*WHAT THE TASK REQUIRES*. Each entry, in full: copy it out exactly.
──────── EXERCISE INPUTS
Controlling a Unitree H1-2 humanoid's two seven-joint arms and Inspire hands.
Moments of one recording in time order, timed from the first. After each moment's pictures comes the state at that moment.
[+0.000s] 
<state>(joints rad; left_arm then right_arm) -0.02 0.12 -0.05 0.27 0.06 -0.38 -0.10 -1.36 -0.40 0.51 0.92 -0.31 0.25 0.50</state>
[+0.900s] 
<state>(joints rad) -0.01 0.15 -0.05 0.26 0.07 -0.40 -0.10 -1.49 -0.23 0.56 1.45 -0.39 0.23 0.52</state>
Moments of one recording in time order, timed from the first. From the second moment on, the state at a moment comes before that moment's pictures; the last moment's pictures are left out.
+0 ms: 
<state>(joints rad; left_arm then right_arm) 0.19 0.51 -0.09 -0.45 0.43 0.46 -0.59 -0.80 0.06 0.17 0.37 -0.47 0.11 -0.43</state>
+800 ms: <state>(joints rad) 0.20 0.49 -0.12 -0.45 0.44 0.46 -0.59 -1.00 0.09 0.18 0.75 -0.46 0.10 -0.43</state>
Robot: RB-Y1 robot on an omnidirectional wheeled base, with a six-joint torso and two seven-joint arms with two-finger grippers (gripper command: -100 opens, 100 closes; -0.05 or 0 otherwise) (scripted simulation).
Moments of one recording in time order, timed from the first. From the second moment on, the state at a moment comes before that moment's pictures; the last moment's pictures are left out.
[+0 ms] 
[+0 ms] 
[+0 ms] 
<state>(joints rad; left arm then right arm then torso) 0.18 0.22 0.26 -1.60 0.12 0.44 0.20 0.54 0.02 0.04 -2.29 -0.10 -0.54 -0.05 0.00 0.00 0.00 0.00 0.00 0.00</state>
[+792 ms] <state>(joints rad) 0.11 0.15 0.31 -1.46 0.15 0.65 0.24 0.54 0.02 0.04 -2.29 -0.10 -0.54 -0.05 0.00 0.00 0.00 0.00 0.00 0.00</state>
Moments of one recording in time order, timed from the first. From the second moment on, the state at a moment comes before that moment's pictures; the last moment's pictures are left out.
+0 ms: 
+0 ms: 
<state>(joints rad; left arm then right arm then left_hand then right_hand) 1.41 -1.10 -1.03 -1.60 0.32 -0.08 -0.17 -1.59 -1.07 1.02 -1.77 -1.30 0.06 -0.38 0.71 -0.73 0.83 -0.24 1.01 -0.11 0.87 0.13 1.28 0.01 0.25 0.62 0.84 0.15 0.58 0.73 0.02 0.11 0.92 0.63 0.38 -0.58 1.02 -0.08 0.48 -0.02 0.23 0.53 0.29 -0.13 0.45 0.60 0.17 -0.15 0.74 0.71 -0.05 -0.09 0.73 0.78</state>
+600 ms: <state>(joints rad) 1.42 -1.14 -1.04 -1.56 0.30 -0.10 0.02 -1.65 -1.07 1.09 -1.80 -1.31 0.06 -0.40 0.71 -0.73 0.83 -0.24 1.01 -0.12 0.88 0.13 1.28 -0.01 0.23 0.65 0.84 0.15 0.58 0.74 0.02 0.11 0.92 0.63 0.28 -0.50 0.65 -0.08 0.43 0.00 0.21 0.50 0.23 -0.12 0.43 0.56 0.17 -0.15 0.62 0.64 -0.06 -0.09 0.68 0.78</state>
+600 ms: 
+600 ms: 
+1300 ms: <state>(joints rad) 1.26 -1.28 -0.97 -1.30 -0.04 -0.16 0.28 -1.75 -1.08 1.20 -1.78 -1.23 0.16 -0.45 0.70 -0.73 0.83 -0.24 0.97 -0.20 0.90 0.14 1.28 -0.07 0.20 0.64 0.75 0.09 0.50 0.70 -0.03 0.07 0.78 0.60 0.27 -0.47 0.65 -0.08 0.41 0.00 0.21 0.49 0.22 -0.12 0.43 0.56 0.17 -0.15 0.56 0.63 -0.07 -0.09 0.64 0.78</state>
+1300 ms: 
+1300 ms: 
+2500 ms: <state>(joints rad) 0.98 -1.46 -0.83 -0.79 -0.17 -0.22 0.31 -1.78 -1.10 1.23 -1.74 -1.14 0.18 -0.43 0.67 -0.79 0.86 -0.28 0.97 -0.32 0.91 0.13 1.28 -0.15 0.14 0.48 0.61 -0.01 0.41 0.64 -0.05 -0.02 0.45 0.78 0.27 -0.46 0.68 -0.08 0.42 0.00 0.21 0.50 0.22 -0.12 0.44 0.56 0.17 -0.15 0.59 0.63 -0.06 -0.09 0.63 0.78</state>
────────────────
*RESPONSE FOR THIS EXERCISE*.
Controlling a Unitree H1-2 humanoid's two seven-joint arms and Inspire hands.
Moments of one recording in time order, timed from the first. After each moment's pictures comes the state at that moment.
[+0.000s] 
<state>(joints rad; left_arm then right_arm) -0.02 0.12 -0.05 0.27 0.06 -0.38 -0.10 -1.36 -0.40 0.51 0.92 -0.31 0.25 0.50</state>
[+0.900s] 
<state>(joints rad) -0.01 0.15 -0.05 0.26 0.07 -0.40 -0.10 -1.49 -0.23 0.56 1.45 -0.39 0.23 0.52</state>
Moments of one recording in time order, timed from the first. From the second moment on, the state at a moment comes before that moment's pictures; the last moment's pictures are left out.
+0 ms: 
<state>(joints rad; left_arm then right_arm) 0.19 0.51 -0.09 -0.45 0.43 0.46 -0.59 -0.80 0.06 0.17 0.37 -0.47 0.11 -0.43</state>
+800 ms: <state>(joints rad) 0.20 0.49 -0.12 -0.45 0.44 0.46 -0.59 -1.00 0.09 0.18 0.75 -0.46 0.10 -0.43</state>
Robot: RB-Y1 robot on an omnidirectional wheeled base, with a six-joint torso and two seven-joint arms with two-finger grippers (gripper command: -100 opens, 100 closes; -0.05 or 0 otherwise) (scripted simulation).
Moments of one recording in time order, timed from the first. From the second moment on, the state at a moment comes before that moment's pictures; the last moment's pictures are left out.
[+0 ms] 
[+0 ms] 
[+0 ms] 
<state>(joints rad; left arm then right arm then torso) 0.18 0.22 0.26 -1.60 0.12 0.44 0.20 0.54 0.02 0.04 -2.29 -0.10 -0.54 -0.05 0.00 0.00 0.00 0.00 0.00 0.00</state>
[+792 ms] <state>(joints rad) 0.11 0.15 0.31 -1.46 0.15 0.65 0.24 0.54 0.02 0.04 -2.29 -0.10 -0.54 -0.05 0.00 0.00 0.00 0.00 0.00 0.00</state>
Moments of one recording in time order, timed from the first. From the second moment on, the state at a moment comes before that moment's pictures; the last moment's pictures are left out.
+0 ms: 
+0 ms: 
<state>(joints rad; left arm then right arm then left_hand then right_hand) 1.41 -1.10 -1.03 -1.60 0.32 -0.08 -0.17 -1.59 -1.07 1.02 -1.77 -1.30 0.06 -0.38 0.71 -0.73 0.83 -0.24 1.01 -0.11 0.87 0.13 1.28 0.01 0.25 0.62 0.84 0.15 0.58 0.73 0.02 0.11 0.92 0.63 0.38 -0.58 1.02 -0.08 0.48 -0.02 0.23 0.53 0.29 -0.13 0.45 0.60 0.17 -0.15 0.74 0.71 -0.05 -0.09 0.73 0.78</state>
+600 ms: <state>(joints rad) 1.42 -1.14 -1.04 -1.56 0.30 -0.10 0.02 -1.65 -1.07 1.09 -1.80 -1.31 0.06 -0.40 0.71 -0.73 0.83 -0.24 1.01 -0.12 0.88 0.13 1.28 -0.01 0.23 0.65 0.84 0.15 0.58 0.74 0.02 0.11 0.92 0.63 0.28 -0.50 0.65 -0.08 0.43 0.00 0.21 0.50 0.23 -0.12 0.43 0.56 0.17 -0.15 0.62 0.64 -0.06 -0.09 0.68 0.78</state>
+600 ms: 
+600 ms: 
+1300 ms: <state>(joints rad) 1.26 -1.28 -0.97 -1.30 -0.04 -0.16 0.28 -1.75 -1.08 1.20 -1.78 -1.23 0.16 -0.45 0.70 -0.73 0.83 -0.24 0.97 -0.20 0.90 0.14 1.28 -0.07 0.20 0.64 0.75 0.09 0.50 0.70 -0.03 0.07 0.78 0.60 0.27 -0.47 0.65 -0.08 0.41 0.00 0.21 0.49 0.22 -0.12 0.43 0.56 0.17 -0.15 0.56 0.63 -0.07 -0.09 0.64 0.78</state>
+1300 ms: 
+1300 ms: 
+2500 ms: <state>(joints rad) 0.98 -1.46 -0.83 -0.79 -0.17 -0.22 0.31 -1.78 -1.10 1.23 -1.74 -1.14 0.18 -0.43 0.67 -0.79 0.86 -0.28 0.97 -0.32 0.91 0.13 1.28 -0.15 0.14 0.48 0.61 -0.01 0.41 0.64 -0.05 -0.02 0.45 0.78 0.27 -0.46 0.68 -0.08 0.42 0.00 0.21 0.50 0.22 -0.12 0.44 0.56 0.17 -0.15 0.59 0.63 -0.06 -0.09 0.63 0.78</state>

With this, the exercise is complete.